When will the Technical Author become the Customer Engagement Manager?

Rahal Baillie posted on Twitter a link to an article which, in passing, made reference to “Customer Engagement Management“.

Julie Hunt described it as:

The activity of monitoring of brand and customer conversations on corporate websites, as well as bi-directional communication extensions to external social sites.

In essence, it’s about creating and managing content that may appear on Web sites, forums, social media sites and similar places. Some of this content may not have been originally posted onto your company’s Web site. It’s sometimes described as Web Engagement Management as well.

In another article on CMSWire, Barb Mosher outlined her five pillars of Web Engagement Management:

1. Content Optimization

  • Analytics
  • Content and experience personalization
  • Search Engine Optimisation.

2. Multi-channel Management

  • Delivering same message/experience to customers across devices and channels, both online and offline

3. Conversational Engagement

  • Corporate Web site-based communities
  • User Generated Content
  • Commenting and managing trackbacks
  • Micro-blogging
  • Social media integration
  • Analytics
  • Social media monitoring.

4. Demand Generation

  • Customer engagement/experience through targeted marketing
  • Increasing the number and quality of relationships, through need recognition, relevancy enhancements and engagement triggers.

5. Sales Automation

So could the organisation’s Technical Author become the Customer Experience Manager or the Web Experience Manager? They have many of the skills needed to do this role, particularly in content curation, content strategy and the creation of content.

The biggest leap for a Technical Author would be in adapting to conversational content, instead of monologue content.  It’s more likely this role will fall to someone with a marketing background (as that’s the department that would probably drive such an initiative), but we could well see some sort of hybrid role emerge: part Marketing Manager, part Information Developer.

3 Comments

Larry Kunz

This overlaps two roles: The content strategist as described by Rahel Bailie, and the “community manager” that Anne Gentle describes in “Conversation and Community.”

Anne’s community manager builds, nurtures, and helps guide the community of people who generate the content. The community includes customers, but it also includes marketing staff and others within the organization.

I think you’re right in saying the role can be filled either by a technical author with an interest in marketing or by a marketer with an interest in content creation. Opportunities abound!

Tristan Bishop

Great stuff, Ellis! Thanks for your insight, once again.

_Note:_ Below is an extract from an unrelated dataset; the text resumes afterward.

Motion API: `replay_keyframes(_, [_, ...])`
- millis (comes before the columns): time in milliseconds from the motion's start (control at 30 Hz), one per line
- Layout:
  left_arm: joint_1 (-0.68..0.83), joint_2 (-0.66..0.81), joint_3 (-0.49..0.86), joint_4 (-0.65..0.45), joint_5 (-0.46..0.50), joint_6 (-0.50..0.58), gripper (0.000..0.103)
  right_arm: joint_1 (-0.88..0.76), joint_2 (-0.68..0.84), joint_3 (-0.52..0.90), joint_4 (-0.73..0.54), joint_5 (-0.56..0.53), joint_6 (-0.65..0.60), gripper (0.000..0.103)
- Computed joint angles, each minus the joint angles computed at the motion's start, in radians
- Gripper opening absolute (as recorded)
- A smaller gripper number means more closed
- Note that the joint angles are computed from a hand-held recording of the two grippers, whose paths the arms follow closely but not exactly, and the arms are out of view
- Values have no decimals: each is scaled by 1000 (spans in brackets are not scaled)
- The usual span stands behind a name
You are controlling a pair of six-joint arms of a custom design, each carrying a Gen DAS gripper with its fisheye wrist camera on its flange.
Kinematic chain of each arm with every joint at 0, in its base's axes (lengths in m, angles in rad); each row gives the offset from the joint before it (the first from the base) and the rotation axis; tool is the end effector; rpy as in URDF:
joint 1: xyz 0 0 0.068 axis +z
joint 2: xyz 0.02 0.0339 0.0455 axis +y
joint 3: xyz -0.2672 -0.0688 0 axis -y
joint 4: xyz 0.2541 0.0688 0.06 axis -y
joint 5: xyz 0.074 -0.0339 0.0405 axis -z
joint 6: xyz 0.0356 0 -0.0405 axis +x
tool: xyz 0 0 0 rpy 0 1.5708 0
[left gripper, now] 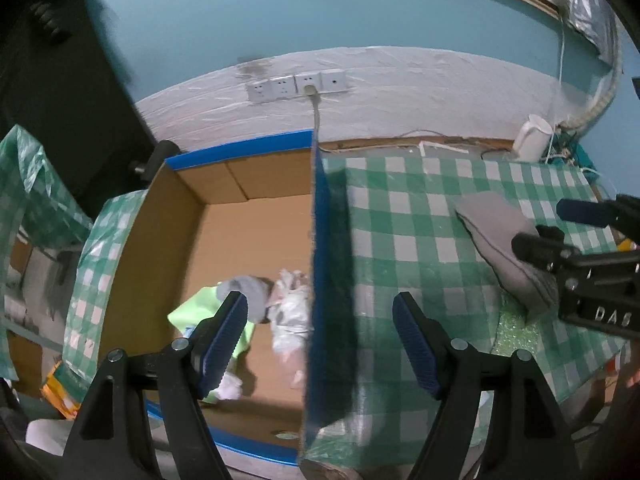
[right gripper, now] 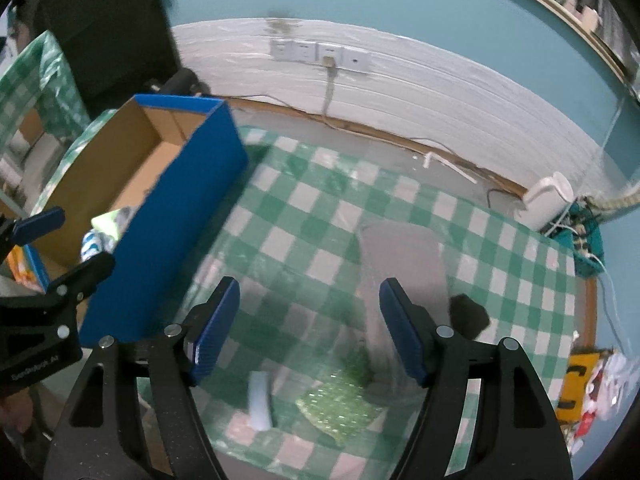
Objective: Organize soft objects
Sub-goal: 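Move both tools back over the table toward the grey towel and white foam block, then grasp the white foam block with the left gripper while the right gripper grasps the grey towel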
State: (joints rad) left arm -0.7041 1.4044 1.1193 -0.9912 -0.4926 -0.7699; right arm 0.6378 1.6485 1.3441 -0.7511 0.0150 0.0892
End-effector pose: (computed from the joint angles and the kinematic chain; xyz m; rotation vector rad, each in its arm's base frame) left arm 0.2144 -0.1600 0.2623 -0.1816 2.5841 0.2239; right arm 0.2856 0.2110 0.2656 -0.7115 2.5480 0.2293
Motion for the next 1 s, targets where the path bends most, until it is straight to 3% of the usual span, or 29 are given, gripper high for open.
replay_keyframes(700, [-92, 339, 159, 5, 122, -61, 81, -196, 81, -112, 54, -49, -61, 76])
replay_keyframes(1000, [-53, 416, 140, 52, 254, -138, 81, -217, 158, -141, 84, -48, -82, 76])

I’m not sure how it will unfold exactly, but the pace of engagement innovation is blinding. I’m wondering if there won’t be entire teams of folks handling engagement within just a few years. If so, I think many of the team members will be the Information Developers who are currently taking the time to proactively build their social media skills.

I’m guessing it will become quite difficult for brands to keep pace with the volume of valuable User-Generated content coming from the social web. The number of external authors will soon dwarf the number of internal authors, right? Figuring out the ideal forward path will be somewhat exhilarating. This is an exciting time to be in our field.